Beyond these, the only way to end up with a par type seems to be to have been given one. The use of a par value is extremely restricted. You must pattern match into (| a0, a1, ..., an |) and then the result must also be a coroutine. The key idea is that environments split when using par. Only in this situation, you can use (| e0, ..., en |) syntax to form a new coroutine, but each variable you matched must be used in exactly one branch of the new coroutine. There is no option to forget a variable either, with one exception - a (|) can be forgotten, if say the coroutine previously returned on that branch. In fact, this mechanism is the only way to get rid of a coroutine type - matching only a single value from a coroutine type allows you to use that value normally, and matching nothing is considered the same as having a single (|). Other resources in the environment can also be used, but unless they are Copy, each one can also only be used in at most one branch.

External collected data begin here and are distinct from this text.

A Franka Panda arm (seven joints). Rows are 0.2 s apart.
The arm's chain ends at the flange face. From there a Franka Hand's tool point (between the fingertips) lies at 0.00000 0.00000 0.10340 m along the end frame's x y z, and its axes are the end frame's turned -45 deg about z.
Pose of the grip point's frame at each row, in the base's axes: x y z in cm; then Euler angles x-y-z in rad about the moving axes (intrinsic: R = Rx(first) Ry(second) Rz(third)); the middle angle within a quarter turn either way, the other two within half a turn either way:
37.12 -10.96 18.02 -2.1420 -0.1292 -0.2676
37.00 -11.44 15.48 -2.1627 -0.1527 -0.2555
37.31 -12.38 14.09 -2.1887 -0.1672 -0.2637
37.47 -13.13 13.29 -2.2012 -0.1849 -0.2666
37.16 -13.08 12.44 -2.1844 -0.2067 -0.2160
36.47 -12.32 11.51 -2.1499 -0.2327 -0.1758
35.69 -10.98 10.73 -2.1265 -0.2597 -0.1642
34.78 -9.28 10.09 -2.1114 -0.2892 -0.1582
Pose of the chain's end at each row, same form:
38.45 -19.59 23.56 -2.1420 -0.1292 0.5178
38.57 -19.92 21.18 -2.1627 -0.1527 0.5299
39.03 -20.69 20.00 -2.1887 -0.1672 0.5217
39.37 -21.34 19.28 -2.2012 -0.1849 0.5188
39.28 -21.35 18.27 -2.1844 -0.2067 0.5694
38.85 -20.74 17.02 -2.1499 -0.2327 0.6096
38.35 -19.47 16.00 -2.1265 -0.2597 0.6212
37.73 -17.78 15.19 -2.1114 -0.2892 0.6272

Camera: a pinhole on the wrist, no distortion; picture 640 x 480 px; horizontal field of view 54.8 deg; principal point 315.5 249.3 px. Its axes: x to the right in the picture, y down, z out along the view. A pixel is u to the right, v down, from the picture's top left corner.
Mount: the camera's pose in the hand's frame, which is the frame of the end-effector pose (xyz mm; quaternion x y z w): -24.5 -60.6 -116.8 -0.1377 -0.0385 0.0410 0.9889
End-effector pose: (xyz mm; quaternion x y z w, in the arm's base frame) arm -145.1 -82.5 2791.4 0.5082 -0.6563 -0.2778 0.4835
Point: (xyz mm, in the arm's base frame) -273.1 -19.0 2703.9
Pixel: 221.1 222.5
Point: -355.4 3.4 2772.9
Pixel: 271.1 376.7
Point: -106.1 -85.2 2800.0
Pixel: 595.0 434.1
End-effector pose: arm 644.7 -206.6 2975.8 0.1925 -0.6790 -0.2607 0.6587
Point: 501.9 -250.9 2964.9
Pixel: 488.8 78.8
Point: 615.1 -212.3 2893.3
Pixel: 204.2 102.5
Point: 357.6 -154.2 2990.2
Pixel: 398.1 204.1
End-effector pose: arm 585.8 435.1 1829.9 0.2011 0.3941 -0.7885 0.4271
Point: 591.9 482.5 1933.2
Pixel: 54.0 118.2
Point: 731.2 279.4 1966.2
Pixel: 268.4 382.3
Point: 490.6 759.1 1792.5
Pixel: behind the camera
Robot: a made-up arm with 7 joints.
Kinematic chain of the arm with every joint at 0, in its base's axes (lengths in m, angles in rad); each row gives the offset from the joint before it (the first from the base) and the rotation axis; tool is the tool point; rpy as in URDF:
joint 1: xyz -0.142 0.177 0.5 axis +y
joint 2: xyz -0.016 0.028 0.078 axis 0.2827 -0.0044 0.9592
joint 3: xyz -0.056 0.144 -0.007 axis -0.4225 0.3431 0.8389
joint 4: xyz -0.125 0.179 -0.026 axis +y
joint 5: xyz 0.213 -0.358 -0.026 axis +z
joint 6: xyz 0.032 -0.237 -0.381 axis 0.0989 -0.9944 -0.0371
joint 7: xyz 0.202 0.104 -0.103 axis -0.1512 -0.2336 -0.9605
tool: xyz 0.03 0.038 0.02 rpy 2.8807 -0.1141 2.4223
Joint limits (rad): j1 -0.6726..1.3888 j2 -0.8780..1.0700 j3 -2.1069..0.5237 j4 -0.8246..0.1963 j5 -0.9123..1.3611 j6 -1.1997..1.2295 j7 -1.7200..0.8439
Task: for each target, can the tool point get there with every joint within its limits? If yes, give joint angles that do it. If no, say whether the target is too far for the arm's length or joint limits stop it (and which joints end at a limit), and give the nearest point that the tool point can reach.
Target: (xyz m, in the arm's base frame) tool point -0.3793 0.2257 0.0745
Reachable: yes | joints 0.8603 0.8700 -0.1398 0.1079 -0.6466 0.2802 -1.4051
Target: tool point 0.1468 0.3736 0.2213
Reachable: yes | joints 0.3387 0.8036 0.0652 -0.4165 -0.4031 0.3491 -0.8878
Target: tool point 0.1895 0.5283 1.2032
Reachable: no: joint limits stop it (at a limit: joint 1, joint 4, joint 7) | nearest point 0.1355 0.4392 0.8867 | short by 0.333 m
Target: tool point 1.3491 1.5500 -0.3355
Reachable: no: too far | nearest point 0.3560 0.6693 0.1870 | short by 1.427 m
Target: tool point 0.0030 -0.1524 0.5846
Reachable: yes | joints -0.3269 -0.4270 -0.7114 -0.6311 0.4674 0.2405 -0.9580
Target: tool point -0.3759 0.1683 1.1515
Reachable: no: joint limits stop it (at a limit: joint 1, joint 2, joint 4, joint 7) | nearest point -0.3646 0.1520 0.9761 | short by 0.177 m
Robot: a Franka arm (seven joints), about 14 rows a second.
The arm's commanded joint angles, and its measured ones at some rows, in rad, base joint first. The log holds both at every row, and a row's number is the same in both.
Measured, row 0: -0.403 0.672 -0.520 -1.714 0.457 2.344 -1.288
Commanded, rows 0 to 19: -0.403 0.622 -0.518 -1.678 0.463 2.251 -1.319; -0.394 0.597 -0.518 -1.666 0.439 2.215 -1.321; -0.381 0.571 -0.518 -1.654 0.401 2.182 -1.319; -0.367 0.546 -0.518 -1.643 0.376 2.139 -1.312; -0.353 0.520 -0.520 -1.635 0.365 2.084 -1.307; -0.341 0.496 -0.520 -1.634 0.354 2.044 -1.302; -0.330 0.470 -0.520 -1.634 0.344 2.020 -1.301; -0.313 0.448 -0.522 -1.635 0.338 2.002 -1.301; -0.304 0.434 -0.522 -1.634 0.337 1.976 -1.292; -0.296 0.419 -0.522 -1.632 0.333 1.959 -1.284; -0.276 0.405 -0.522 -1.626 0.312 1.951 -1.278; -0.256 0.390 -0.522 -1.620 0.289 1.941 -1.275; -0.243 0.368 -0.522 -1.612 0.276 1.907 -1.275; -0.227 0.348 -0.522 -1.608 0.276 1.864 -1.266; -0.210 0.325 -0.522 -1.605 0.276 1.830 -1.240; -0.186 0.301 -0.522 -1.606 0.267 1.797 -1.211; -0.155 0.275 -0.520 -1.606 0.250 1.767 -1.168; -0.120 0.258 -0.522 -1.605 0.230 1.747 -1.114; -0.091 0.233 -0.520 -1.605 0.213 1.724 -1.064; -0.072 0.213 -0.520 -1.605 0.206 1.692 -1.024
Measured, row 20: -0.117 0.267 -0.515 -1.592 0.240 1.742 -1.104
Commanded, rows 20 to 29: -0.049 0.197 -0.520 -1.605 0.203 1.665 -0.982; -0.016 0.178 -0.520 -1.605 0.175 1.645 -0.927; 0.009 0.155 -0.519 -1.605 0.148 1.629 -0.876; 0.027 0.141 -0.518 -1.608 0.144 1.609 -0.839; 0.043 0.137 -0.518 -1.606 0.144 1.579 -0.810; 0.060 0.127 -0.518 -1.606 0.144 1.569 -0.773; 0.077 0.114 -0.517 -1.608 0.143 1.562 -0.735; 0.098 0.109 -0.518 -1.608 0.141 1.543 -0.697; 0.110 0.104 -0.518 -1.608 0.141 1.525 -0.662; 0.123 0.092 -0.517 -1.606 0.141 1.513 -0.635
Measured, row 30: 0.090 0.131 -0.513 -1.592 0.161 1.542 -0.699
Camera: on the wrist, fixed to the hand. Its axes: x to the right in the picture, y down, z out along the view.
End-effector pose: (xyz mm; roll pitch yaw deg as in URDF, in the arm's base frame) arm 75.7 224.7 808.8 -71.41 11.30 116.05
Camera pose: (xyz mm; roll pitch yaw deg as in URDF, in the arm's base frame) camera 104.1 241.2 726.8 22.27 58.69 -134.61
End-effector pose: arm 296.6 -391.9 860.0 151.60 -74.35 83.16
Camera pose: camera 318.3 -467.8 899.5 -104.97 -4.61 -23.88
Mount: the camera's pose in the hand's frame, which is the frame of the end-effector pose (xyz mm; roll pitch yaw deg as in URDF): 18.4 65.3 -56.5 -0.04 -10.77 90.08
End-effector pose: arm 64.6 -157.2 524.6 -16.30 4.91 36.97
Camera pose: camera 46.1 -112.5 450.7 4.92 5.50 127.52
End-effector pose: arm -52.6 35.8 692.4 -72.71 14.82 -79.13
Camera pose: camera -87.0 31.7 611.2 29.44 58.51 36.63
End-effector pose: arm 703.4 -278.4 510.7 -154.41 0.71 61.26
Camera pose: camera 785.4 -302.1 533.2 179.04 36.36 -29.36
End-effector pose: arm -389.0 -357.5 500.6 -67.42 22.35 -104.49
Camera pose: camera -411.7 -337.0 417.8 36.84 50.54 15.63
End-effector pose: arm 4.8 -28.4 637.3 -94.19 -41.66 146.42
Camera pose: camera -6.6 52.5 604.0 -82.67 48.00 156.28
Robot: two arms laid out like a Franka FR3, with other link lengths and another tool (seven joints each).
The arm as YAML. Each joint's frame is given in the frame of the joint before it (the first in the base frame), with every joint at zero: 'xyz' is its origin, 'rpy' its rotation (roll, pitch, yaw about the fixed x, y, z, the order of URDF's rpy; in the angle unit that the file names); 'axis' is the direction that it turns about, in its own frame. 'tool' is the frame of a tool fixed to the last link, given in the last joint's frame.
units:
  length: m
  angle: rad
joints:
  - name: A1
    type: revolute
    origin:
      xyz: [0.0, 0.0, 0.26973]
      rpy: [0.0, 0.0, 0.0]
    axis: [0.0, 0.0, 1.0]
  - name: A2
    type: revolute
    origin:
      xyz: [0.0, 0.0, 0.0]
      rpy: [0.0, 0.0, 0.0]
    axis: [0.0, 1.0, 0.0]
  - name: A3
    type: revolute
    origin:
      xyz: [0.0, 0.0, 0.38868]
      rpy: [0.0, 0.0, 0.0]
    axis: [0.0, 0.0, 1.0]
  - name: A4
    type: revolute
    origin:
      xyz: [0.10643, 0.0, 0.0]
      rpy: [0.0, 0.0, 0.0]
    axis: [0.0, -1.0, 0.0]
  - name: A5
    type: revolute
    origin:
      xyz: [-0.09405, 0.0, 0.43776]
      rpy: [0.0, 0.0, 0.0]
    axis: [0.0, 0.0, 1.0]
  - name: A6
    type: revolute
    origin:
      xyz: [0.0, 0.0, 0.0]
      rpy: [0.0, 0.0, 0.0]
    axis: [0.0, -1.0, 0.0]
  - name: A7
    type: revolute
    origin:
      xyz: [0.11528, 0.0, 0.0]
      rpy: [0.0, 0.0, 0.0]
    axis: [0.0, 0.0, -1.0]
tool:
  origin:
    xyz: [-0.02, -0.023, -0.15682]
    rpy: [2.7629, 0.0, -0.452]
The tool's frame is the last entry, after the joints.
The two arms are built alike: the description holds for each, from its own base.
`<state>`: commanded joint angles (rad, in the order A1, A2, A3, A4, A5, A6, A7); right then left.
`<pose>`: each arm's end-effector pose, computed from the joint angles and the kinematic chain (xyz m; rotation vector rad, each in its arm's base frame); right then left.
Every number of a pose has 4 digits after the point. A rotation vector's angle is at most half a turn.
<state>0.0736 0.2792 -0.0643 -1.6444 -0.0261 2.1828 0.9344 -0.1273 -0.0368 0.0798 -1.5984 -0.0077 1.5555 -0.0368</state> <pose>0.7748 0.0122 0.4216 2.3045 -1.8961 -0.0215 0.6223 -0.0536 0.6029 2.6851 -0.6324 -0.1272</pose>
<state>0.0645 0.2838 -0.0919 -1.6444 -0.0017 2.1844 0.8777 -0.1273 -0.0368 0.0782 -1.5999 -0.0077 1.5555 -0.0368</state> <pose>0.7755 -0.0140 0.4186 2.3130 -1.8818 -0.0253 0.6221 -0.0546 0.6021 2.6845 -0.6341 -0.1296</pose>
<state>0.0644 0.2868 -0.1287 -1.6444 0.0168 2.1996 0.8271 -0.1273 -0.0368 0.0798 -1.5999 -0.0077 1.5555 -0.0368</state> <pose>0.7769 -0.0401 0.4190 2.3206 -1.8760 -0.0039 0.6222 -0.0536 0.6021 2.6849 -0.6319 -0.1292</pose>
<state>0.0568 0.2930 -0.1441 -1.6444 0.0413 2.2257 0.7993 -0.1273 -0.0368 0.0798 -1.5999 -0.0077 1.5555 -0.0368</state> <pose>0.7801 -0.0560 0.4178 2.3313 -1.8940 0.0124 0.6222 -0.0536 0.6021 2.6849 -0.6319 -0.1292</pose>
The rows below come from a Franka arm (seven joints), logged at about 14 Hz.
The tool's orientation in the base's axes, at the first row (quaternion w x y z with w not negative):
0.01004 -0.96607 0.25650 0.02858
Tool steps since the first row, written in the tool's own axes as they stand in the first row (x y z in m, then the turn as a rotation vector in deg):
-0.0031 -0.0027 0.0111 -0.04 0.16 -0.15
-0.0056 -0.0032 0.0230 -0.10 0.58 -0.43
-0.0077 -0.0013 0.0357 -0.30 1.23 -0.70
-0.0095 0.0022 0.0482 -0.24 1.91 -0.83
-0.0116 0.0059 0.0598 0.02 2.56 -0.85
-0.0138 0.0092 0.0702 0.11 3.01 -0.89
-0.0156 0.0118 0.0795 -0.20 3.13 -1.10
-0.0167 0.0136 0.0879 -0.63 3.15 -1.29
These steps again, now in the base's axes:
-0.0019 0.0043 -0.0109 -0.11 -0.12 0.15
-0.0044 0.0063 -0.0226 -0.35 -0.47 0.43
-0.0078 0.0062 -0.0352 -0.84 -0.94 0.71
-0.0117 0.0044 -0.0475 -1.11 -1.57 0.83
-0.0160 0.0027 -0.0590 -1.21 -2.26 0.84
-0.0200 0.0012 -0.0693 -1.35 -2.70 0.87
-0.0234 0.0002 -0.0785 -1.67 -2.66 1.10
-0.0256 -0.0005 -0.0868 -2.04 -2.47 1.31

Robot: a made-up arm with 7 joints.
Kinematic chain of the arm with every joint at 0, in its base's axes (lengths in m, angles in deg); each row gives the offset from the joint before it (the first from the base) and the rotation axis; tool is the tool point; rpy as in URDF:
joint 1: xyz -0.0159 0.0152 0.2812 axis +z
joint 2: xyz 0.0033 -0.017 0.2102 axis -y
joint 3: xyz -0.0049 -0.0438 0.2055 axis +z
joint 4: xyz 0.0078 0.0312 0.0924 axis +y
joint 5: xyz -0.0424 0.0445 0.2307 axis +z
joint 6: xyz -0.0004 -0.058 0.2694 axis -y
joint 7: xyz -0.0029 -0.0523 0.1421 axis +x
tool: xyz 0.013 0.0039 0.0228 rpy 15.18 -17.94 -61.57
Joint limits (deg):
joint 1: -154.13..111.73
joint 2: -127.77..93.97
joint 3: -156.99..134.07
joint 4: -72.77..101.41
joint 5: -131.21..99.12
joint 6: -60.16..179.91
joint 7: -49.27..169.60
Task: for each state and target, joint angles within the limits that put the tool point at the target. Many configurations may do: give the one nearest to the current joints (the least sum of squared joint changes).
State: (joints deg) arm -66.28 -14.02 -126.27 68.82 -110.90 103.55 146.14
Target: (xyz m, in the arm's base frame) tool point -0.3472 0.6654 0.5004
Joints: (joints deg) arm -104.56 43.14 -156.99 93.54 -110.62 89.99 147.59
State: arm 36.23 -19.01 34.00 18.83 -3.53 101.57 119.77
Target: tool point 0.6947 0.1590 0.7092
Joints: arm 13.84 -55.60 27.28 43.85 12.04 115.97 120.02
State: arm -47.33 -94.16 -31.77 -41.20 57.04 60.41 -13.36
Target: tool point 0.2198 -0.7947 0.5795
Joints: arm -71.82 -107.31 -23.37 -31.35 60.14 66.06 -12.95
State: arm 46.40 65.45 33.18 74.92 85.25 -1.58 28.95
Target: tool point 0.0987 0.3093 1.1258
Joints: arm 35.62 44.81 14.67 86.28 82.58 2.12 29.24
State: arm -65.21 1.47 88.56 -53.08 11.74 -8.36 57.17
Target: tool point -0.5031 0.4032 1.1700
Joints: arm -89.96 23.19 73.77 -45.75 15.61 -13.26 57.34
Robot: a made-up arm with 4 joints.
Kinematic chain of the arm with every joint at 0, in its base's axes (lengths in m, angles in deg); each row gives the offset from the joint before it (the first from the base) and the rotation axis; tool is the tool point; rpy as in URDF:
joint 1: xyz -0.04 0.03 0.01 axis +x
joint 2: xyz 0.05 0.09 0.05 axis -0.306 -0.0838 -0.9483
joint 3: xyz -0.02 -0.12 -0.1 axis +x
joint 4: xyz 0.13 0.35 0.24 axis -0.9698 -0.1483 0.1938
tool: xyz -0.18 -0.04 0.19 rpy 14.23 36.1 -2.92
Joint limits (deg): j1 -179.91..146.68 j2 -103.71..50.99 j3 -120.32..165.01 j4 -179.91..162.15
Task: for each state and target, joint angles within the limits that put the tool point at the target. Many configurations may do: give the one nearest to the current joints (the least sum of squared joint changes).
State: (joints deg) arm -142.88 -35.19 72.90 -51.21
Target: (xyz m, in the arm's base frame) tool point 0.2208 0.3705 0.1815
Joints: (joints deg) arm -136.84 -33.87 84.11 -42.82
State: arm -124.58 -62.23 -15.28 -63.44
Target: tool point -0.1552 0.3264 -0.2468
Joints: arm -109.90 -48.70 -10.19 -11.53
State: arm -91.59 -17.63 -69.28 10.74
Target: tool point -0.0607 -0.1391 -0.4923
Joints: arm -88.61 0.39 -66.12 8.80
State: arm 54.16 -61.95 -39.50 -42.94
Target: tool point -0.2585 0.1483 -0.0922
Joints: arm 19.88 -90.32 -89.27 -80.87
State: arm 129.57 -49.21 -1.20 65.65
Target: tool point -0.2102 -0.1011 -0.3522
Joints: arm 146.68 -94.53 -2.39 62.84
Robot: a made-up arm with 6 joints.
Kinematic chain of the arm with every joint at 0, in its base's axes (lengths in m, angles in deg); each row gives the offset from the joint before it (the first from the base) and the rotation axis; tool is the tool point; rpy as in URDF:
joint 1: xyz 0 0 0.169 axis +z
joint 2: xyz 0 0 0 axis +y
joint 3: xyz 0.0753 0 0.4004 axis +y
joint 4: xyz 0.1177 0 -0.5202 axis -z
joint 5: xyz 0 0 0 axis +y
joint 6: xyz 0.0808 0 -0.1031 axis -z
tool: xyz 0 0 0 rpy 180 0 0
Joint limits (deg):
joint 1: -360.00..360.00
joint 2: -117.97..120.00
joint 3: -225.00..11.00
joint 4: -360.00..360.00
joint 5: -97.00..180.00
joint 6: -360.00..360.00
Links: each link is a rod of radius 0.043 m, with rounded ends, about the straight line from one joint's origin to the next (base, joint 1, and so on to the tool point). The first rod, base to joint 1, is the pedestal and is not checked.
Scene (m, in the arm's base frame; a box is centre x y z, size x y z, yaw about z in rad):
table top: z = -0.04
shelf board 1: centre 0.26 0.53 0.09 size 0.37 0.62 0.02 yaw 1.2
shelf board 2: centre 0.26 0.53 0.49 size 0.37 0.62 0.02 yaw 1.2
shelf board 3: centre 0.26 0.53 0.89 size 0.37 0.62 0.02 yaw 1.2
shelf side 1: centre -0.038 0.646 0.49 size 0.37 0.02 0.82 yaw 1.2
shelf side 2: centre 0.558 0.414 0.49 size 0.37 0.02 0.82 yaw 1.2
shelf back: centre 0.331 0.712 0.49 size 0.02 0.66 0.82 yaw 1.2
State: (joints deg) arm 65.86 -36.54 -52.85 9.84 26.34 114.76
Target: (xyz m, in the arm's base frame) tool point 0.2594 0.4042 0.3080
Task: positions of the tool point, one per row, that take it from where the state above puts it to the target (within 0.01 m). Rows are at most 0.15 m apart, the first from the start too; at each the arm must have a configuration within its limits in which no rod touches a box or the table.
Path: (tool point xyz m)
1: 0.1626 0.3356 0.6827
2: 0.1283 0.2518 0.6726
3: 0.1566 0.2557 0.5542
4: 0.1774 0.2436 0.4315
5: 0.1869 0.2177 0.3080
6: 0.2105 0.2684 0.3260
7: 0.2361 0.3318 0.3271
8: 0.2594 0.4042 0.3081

fn coroutine_transform_example(c: (| i32, i32 |)) -> (| i32, i32 |) {
  let (a, b) = c;
  (| a + 1, b + 2 |)
}

fn id_coroutine_example(t: T) -> T {
   let (| cont, value |) = t_or_not_t<T>();
   let (| _, value) = (|
   {
     cont(t)
   },
   {
     value
   }
   |);
   value
}

fn multi_return_example() -> (| (i32, (|)), (i32, (|)), i32 |) {
  return.0 (0, return.1 (1, return.2 2))
}

Implementation-wise, a coroutine is just a non-returning function with multiple negated arguments.